Task data –
╭──

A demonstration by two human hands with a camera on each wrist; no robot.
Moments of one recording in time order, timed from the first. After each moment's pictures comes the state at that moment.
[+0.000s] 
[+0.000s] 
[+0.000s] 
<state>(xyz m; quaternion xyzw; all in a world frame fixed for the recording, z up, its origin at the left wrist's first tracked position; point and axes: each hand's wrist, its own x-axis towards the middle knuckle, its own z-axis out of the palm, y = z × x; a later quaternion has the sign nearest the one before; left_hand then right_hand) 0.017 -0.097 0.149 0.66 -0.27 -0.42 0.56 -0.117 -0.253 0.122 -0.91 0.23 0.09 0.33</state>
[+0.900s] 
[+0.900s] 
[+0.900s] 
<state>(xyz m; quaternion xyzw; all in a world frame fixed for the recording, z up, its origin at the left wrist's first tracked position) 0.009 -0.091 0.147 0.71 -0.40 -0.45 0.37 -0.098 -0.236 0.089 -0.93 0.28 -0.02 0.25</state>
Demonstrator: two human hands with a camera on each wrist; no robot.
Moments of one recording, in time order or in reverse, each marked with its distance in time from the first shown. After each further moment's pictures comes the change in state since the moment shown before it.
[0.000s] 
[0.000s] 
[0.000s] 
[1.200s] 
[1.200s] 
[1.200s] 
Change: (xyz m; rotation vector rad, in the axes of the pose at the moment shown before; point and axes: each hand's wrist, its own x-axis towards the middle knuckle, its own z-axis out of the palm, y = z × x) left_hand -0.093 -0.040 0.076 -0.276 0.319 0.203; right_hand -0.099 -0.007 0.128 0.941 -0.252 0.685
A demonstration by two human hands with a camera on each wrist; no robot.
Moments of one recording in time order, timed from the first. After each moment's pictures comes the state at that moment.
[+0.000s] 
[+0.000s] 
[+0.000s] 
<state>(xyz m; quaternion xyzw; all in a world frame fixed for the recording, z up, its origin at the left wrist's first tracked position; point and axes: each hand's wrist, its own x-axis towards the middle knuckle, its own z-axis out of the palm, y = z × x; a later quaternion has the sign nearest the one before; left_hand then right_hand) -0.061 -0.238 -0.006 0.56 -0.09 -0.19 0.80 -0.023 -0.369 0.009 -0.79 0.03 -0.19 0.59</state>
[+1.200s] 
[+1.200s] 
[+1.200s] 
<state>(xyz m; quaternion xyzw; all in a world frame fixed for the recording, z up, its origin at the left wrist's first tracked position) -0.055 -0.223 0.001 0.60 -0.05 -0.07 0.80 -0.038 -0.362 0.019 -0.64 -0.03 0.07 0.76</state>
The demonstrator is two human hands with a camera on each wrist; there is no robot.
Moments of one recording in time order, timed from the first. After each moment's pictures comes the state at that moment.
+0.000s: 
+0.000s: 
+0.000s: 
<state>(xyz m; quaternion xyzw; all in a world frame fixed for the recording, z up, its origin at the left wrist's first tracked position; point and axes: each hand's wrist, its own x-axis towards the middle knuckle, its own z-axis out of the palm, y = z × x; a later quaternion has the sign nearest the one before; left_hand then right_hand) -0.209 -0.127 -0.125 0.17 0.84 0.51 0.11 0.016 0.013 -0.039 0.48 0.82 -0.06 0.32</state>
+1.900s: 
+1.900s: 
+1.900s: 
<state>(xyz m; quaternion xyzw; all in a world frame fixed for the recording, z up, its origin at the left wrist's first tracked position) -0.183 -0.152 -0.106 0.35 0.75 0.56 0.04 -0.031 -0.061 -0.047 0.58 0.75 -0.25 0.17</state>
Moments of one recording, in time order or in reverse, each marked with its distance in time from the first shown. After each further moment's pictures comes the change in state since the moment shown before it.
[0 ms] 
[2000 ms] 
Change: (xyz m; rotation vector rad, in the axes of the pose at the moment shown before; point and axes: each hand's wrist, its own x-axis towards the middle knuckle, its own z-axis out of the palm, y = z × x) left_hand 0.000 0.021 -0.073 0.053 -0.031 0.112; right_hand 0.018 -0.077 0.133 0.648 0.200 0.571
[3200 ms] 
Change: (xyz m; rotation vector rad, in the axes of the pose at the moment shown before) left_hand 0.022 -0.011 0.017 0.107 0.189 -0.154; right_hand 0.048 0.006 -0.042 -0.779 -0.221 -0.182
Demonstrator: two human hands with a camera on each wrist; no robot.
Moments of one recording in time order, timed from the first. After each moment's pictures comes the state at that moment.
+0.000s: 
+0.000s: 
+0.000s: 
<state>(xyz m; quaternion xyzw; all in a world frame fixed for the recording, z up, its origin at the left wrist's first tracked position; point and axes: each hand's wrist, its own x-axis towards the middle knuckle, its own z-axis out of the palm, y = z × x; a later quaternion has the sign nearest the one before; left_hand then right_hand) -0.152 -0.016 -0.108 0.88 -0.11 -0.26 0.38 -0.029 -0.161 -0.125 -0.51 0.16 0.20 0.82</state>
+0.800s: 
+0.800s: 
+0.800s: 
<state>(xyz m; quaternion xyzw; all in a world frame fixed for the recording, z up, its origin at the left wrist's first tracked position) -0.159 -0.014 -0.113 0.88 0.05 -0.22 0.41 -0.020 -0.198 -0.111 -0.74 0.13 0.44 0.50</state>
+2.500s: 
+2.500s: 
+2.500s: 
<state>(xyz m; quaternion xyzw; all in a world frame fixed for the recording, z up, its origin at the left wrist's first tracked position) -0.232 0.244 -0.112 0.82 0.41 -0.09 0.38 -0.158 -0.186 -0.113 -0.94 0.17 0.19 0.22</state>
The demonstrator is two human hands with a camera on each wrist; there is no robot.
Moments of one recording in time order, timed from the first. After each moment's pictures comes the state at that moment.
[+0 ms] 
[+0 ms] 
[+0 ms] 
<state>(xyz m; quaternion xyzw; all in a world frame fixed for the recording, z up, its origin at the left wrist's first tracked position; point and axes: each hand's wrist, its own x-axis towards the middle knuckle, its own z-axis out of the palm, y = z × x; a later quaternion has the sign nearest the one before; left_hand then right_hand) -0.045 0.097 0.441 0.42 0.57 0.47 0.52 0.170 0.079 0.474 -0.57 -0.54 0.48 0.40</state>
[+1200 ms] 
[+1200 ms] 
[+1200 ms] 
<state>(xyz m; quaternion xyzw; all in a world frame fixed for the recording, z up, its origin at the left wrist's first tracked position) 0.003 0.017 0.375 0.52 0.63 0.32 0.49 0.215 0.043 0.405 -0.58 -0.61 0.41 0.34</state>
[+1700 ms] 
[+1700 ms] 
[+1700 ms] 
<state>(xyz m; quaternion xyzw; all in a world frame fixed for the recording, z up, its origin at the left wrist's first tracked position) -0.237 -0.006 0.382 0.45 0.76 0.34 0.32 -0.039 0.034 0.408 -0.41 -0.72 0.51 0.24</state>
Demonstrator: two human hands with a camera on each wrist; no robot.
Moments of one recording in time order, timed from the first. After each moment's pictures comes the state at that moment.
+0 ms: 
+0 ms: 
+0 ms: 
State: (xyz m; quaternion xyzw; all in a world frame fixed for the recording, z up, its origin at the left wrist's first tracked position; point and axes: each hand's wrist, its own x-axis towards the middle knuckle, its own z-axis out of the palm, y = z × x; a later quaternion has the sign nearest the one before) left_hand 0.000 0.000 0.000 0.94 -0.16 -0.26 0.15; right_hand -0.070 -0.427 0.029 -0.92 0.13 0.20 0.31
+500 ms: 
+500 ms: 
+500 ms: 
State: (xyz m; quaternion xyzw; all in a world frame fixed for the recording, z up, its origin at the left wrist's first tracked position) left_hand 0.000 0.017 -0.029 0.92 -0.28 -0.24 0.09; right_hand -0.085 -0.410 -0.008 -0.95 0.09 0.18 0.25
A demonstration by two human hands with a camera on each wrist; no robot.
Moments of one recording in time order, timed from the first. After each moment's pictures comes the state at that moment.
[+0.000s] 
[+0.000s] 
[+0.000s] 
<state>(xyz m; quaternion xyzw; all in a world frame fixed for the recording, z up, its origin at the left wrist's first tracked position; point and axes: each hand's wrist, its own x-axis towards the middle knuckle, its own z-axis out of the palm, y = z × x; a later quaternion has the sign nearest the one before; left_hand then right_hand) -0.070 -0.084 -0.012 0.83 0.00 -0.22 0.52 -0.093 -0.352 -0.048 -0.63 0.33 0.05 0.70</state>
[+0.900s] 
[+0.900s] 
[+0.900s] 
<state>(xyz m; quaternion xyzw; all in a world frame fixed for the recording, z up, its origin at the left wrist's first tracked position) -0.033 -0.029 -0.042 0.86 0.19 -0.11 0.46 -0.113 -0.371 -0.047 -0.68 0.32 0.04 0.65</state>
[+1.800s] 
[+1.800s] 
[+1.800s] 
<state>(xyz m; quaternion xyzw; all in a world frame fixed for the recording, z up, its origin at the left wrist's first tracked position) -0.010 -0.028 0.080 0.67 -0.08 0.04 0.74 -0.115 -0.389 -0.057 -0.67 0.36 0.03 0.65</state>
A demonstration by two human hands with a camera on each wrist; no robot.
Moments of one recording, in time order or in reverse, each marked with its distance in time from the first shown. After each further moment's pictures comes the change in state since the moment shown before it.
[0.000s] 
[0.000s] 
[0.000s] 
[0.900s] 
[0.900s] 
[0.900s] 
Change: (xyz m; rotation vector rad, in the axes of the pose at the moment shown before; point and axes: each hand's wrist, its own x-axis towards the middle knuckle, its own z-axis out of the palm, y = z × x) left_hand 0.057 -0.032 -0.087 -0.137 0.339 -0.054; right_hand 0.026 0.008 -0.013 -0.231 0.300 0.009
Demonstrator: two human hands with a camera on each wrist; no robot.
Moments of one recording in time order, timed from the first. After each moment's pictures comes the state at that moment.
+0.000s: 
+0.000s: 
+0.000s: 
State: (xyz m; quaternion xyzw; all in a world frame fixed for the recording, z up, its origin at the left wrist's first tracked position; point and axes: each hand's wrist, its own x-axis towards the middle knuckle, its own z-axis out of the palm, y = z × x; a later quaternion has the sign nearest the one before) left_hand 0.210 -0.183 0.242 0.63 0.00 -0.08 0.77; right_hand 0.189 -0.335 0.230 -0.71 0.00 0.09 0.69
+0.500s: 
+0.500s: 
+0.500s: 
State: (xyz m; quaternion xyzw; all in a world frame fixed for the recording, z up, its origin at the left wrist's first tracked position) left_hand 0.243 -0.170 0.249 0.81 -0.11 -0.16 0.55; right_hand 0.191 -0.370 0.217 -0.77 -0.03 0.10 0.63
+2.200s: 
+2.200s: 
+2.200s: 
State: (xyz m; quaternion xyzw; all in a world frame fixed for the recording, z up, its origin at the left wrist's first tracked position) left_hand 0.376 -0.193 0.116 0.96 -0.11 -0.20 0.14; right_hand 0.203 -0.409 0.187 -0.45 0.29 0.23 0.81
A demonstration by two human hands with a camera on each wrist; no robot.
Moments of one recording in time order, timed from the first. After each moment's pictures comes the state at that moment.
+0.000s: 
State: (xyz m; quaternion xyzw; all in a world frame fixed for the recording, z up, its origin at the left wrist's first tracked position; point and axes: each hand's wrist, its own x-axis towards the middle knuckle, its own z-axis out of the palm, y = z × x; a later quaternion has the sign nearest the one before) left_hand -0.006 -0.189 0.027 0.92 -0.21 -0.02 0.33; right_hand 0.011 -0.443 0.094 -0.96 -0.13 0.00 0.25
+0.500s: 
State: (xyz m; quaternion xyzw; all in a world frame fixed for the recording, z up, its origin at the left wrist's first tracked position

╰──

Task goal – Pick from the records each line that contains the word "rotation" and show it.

Result of the exercise –
Change: (xyz m; rotation vector rad, in the axes of the pose at the moment shown before; point and axes: each hand's wrist, its own x-axis towards the middle knuckle, its own z-axis out of the palm, y = z × x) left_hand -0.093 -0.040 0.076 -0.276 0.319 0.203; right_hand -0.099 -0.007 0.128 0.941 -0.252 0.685
Change: (xyz m; rotation vector rad, in the axes of the pose at the moment shown before; point and axes: each hand's wrist, its own x-axis towards the middle knuckle, its own z-axis out of the palm, y = z × x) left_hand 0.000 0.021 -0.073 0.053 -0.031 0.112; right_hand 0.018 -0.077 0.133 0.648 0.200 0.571
Change: (xyz m; rotation vector rad, in the axes of the pose at the moment shown before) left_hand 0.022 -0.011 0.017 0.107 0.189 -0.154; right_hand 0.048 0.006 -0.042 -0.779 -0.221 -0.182
Change: (xyz m; rotation vector rad, in the axes of the pose at the moment shown before; point and axes: each hand's wrist, its own x-axis towards the middle knuckle, its own z-axis out of the palm, y = z × x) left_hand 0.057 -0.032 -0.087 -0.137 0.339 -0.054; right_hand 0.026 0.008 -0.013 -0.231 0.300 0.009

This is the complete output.